Прошла, казалось, вечность, прежде чем над самым ухом треснул пистолетный выстрел. Открыв глаза, Алексей увидел, как немец, засовывая пистолет в кобуру, уходил, быстро уменьшаясь в размерах. Пуля прошла чуть ниже правого уха, только слегка зацепив кожу шеи.
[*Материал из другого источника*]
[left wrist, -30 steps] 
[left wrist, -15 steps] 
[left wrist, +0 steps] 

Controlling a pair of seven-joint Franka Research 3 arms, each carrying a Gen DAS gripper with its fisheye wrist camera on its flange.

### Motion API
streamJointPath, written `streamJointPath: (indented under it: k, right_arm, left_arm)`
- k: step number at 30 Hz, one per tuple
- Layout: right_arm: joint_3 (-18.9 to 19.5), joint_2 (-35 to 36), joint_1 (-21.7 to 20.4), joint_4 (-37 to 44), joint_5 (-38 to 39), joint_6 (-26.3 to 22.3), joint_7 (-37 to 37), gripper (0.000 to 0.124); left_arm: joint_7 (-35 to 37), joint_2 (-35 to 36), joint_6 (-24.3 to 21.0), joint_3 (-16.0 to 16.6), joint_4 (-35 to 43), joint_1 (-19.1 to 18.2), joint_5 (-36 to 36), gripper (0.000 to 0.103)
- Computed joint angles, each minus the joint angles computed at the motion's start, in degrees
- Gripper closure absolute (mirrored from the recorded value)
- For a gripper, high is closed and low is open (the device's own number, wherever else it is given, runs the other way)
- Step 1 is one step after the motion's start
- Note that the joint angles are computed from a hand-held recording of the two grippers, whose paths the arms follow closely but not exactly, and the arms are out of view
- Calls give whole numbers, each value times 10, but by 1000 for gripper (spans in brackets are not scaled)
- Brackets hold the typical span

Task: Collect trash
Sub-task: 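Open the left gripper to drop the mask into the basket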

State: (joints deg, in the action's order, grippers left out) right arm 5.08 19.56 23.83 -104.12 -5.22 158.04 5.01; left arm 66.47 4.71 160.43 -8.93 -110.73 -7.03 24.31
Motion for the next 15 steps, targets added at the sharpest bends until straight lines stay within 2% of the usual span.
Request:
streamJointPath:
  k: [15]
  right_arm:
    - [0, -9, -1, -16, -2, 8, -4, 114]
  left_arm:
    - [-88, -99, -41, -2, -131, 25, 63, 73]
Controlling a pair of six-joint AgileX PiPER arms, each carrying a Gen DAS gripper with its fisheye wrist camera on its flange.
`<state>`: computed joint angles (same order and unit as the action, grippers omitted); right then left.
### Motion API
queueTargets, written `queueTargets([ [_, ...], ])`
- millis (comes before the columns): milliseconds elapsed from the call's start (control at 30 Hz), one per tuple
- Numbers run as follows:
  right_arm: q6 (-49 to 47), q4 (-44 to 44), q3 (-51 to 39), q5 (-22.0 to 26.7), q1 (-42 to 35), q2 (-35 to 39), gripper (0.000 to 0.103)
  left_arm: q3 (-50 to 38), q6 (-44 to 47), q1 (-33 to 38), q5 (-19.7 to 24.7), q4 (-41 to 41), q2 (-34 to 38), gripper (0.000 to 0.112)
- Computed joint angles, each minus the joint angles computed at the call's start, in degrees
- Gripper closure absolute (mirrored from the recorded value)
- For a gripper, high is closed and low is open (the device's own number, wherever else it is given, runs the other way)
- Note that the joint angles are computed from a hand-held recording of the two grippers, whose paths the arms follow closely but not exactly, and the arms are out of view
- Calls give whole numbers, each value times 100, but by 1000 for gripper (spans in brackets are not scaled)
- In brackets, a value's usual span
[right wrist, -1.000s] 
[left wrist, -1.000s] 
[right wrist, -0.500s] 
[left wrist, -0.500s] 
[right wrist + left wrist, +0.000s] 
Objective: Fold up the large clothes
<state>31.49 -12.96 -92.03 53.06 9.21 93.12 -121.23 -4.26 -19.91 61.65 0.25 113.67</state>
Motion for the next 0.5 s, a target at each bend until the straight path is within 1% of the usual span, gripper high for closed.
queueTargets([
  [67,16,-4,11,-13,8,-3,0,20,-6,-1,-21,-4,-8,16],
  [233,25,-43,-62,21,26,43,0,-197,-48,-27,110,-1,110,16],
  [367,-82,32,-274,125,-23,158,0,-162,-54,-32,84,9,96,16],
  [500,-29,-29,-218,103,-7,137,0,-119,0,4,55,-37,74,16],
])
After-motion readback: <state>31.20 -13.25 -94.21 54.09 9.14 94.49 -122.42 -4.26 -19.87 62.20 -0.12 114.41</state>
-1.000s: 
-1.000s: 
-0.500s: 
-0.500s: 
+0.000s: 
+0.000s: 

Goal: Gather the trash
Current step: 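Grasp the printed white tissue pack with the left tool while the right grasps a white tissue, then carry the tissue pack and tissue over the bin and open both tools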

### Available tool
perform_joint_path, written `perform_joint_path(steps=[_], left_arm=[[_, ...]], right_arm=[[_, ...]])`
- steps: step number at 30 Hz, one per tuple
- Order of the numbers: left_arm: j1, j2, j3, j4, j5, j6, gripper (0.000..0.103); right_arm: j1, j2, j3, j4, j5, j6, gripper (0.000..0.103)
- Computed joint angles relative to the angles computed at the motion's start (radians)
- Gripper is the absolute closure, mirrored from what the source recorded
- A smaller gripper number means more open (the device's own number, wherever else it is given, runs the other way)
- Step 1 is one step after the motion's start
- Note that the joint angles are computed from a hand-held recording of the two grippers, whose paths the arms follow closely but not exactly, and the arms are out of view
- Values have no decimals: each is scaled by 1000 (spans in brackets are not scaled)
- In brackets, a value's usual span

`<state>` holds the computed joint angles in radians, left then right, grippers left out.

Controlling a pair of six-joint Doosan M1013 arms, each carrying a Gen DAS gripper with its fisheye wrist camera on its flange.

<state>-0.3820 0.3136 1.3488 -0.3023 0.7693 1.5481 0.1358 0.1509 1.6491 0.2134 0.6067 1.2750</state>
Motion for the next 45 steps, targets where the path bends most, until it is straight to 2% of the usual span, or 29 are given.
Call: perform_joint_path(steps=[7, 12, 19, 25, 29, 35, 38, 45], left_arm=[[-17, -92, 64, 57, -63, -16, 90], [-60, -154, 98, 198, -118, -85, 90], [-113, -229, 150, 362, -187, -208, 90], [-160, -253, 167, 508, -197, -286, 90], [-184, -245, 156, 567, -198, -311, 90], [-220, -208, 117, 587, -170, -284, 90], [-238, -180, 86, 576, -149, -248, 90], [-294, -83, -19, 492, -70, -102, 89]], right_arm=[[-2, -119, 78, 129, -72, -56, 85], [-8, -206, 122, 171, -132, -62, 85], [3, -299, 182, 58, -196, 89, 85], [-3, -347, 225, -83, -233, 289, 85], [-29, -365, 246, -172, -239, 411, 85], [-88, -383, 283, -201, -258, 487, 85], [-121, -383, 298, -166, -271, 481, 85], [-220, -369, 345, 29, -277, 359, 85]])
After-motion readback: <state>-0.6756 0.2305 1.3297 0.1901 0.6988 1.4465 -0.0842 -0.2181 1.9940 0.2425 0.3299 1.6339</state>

Смерть опять обошла Егорова.
Вскоре он услышал тягучий скрип колес. Приподнял голову. К нему приближался пароконный фургон. Рядом с фургоном немец идет, вожжой посвистывает. В желобе фургона — трупы в навал; по шинелям узнал — немцы. Фургон остановился около него, и тот же ледяной голос проскрипел:
— Майн гот, майн гот!
С минуту немец смотрел на Егорова озадаченно, изжеванное лицо вытянулось. Потом выдохнул коротко:
— Я, я, гут...
Огромные грязные ручищи подняли Егорова, легкого, обескровленного, и бросили в желоб. Тут, в желобе, на мертвых немцах, Егоров впервые почувствовал жгучую боль в правой половине груди и то, что он чертовски замерз. Его трясло. Фургон поплыл по снежному полю, скрипели колеса, наматывая на себя снег с грязью. Немец поглядывает на Егорова, сплевывает, головой качает:
— Майн гот, майн гот...
Фургон остановился около низкого длинного сарая. До слуха Егорова донесся глухой сердитый голос. Офицер разносил солдата за то, что он не добил русского. Привезший Егорова немец, закрыв лицо большими руками и суеверно посматривая в сторону Алексея, шептал офицеру, что он стрелял, но пуля не взяла русского, что он какой-то заговоренный, что ли. Офицер приказал отправить его в госпиталь. Пусть, мол, живет: парень здоровый, поработает на фюрера, раз такой живучий.